THE DATA -
------------------------------------

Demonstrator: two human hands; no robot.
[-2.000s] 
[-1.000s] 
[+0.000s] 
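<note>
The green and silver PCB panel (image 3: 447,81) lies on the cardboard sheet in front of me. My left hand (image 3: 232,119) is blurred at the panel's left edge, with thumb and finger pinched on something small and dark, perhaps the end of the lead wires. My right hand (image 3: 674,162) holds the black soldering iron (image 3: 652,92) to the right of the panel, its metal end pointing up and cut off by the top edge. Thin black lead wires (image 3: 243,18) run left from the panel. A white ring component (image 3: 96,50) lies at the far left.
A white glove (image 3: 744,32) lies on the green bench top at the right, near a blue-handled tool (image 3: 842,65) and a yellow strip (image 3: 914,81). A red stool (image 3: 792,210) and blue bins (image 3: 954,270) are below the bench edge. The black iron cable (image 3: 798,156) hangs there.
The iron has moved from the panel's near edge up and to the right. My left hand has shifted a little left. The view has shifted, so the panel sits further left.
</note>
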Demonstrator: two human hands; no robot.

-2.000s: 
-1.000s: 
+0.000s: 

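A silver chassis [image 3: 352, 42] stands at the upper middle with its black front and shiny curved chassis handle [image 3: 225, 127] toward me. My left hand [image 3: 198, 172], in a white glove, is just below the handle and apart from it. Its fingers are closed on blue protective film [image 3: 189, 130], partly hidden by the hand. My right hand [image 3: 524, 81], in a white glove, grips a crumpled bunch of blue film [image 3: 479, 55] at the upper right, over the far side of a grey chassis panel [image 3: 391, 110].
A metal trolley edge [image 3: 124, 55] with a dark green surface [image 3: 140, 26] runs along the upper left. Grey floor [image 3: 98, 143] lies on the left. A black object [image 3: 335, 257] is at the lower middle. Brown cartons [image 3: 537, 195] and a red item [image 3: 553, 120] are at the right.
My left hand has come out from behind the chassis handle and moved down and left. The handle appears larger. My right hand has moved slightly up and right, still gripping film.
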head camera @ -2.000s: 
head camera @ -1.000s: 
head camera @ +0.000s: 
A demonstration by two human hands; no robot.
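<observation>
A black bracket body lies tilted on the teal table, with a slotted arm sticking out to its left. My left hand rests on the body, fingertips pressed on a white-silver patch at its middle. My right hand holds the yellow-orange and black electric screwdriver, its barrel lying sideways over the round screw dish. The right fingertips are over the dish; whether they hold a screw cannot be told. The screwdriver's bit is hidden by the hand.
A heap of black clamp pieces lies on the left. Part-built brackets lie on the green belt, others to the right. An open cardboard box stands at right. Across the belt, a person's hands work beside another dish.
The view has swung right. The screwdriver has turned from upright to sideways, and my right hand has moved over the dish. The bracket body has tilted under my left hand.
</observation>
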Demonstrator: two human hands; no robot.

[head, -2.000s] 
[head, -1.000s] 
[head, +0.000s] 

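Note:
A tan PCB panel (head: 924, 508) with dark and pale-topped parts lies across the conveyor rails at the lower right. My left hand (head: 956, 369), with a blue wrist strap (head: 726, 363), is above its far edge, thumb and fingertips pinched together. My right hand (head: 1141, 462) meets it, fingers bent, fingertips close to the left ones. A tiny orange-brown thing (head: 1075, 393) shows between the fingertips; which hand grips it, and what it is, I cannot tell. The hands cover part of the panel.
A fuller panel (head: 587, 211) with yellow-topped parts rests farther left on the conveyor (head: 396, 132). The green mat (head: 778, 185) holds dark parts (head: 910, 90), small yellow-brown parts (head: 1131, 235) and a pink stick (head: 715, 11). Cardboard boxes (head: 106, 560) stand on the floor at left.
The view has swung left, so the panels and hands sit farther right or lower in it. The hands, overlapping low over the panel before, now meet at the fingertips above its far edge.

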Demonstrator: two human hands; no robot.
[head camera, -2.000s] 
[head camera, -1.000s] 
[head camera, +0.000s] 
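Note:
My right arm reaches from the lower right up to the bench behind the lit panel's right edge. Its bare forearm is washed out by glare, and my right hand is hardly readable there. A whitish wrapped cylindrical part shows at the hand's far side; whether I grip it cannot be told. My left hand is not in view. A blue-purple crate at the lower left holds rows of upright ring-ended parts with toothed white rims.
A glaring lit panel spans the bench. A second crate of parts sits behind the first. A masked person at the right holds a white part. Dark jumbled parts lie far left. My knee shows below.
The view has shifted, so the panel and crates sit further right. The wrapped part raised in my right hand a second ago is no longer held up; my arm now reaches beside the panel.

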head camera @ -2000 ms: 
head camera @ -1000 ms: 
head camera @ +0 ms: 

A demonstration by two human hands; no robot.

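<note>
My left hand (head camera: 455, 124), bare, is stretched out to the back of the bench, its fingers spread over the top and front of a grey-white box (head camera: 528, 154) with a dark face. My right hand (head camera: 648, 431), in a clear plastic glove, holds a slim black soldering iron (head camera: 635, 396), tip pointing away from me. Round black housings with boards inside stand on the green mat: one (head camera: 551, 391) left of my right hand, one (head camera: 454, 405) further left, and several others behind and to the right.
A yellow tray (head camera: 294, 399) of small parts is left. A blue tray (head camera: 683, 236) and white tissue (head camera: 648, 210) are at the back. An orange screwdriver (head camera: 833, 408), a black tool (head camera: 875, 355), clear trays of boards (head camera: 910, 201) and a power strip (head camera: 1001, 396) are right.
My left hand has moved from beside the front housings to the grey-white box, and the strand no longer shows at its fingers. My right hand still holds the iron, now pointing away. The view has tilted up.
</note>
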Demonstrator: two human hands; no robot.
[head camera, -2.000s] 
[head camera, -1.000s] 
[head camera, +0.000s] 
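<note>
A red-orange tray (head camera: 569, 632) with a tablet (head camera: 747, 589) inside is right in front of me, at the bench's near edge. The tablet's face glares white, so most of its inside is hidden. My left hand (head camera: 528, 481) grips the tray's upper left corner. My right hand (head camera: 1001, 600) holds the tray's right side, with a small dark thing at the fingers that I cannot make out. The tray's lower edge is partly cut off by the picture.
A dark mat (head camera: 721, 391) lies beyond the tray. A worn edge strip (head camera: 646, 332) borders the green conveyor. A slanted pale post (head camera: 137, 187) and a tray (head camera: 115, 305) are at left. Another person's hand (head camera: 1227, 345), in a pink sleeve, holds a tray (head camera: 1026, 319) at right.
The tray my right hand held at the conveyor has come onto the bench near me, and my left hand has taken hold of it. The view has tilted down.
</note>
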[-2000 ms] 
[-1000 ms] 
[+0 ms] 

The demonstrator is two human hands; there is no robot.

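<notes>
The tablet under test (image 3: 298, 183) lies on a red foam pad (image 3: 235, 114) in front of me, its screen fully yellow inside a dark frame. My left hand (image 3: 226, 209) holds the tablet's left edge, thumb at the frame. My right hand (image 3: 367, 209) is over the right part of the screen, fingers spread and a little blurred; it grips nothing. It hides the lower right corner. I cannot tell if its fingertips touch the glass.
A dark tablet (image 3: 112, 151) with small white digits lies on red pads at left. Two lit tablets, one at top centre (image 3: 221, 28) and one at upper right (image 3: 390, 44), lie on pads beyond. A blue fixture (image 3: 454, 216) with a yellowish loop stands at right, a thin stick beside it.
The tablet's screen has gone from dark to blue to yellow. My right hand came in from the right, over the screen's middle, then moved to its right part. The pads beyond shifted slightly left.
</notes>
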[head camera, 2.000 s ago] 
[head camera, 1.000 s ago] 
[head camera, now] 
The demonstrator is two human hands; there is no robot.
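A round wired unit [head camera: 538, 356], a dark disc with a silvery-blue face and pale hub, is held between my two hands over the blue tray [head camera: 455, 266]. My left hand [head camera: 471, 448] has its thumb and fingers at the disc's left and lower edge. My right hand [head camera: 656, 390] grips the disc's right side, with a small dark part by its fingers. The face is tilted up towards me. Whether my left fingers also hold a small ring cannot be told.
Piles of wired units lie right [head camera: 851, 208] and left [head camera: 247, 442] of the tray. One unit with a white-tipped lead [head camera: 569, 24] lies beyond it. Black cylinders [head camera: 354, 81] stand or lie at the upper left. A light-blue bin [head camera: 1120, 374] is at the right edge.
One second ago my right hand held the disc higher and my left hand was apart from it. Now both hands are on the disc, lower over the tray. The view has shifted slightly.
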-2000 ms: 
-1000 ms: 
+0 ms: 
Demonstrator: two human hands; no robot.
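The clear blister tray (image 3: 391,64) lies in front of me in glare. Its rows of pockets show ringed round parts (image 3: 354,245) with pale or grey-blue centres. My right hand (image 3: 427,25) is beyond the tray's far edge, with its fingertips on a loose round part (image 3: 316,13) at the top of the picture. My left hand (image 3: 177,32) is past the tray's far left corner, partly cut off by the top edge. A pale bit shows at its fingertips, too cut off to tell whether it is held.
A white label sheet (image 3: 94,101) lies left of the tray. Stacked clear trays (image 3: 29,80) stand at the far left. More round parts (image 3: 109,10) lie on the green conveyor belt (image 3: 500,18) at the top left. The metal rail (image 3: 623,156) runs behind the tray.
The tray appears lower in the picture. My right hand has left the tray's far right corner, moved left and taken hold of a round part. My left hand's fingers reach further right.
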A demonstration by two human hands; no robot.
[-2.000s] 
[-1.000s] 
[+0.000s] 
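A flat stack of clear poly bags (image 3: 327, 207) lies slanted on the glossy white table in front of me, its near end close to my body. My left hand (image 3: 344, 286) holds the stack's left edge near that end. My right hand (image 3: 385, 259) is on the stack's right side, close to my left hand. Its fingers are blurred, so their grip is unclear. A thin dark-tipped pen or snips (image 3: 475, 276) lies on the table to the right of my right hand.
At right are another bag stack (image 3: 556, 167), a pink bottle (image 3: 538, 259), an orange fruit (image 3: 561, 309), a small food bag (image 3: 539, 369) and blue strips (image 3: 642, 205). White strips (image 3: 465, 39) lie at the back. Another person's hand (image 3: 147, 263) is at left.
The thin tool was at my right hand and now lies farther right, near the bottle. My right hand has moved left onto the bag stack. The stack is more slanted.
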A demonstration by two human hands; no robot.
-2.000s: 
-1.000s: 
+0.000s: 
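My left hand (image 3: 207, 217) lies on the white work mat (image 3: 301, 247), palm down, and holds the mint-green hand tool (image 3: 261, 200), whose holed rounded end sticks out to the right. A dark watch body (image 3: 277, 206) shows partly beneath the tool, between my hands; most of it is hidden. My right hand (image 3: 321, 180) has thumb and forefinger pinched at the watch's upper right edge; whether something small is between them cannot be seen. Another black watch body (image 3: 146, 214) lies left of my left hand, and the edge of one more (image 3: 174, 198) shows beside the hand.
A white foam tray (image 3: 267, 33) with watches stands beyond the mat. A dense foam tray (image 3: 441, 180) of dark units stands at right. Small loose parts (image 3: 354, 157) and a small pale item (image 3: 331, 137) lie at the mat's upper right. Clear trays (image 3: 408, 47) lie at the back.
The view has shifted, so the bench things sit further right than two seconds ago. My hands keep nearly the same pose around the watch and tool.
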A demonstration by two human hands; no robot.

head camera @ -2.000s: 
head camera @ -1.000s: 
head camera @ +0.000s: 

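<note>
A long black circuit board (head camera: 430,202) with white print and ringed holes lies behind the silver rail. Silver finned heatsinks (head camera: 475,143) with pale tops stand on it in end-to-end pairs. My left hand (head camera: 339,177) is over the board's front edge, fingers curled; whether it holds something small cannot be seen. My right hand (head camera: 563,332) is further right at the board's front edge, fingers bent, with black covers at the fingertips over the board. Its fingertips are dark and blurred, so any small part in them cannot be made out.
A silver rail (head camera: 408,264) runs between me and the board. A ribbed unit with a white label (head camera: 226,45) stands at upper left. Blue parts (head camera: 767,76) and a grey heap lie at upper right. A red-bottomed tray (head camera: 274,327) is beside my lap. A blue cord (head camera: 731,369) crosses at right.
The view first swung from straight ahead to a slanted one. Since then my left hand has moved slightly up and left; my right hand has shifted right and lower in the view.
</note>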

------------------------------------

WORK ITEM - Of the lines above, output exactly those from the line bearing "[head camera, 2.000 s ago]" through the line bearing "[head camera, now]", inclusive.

RESULT OF THE EXERCISE -
[head camera, 2.000 s ago] 
[head camera, 1.000 s ago] 
[head camera, now] 

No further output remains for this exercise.